[The problem] The output must be the data, printed exactly as written.

[Material provided]
● ● ● ● ● ● ●
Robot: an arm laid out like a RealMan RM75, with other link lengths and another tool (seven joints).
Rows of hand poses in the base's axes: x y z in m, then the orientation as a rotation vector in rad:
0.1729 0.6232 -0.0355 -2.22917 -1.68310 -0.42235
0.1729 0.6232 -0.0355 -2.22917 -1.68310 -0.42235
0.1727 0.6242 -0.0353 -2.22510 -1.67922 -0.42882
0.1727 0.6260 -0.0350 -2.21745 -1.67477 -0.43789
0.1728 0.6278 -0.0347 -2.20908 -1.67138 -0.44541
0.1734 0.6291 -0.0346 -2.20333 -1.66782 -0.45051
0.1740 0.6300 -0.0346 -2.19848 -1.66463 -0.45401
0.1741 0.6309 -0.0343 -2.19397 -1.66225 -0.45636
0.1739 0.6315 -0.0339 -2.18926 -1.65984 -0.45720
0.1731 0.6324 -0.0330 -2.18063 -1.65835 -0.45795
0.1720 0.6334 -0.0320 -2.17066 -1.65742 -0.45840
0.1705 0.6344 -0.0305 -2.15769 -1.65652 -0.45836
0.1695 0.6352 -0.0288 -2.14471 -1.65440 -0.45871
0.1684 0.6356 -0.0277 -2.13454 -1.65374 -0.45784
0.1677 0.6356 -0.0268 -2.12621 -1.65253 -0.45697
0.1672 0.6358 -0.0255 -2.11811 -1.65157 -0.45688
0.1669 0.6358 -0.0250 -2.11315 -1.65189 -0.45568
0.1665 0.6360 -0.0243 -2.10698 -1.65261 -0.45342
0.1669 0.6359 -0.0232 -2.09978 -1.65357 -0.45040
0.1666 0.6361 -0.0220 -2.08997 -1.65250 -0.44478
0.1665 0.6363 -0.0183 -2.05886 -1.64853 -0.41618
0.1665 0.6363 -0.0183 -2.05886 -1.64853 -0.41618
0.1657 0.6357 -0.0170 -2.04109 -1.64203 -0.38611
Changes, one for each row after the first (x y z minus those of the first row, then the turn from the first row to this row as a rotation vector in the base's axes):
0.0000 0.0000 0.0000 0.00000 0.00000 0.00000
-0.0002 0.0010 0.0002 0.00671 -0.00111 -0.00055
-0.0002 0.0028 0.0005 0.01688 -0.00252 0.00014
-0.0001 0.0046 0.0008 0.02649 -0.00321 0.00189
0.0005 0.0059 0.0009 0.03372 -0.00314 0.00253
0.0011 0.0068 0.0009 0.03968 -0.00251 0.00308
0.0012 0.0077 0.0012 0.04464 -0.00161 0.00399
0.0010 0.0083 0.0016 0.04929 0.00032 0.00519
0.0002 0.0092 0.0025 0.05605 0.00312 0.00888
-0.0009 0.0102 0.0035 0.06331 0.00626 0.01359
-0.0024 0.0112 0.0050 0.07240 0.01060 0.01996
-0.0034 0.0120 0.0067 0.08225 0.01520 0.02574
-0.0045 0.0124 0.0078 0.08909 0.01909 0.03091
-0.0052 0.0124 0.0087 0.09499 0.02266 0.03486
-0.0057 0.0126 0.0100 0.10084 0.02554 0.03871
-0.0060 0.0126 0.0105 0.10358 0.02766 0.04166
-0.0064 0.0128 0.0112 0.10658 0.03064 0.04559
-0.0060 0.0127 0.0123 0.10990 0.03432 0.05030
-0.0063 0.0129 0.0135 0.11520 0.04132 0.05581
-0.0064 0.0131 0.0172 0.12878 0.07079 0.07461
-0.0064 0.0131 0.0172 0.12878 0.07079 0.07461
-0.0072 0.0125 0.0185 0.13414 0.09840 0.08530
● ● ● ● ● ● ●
[Written answer]
Robot: an arm laid out like a RealMan RM75, with other link lengths and another tool (seven joints).
Rows of hand poses in the base's axes: x y z in m, then the orientation as a rotation vector in rad:
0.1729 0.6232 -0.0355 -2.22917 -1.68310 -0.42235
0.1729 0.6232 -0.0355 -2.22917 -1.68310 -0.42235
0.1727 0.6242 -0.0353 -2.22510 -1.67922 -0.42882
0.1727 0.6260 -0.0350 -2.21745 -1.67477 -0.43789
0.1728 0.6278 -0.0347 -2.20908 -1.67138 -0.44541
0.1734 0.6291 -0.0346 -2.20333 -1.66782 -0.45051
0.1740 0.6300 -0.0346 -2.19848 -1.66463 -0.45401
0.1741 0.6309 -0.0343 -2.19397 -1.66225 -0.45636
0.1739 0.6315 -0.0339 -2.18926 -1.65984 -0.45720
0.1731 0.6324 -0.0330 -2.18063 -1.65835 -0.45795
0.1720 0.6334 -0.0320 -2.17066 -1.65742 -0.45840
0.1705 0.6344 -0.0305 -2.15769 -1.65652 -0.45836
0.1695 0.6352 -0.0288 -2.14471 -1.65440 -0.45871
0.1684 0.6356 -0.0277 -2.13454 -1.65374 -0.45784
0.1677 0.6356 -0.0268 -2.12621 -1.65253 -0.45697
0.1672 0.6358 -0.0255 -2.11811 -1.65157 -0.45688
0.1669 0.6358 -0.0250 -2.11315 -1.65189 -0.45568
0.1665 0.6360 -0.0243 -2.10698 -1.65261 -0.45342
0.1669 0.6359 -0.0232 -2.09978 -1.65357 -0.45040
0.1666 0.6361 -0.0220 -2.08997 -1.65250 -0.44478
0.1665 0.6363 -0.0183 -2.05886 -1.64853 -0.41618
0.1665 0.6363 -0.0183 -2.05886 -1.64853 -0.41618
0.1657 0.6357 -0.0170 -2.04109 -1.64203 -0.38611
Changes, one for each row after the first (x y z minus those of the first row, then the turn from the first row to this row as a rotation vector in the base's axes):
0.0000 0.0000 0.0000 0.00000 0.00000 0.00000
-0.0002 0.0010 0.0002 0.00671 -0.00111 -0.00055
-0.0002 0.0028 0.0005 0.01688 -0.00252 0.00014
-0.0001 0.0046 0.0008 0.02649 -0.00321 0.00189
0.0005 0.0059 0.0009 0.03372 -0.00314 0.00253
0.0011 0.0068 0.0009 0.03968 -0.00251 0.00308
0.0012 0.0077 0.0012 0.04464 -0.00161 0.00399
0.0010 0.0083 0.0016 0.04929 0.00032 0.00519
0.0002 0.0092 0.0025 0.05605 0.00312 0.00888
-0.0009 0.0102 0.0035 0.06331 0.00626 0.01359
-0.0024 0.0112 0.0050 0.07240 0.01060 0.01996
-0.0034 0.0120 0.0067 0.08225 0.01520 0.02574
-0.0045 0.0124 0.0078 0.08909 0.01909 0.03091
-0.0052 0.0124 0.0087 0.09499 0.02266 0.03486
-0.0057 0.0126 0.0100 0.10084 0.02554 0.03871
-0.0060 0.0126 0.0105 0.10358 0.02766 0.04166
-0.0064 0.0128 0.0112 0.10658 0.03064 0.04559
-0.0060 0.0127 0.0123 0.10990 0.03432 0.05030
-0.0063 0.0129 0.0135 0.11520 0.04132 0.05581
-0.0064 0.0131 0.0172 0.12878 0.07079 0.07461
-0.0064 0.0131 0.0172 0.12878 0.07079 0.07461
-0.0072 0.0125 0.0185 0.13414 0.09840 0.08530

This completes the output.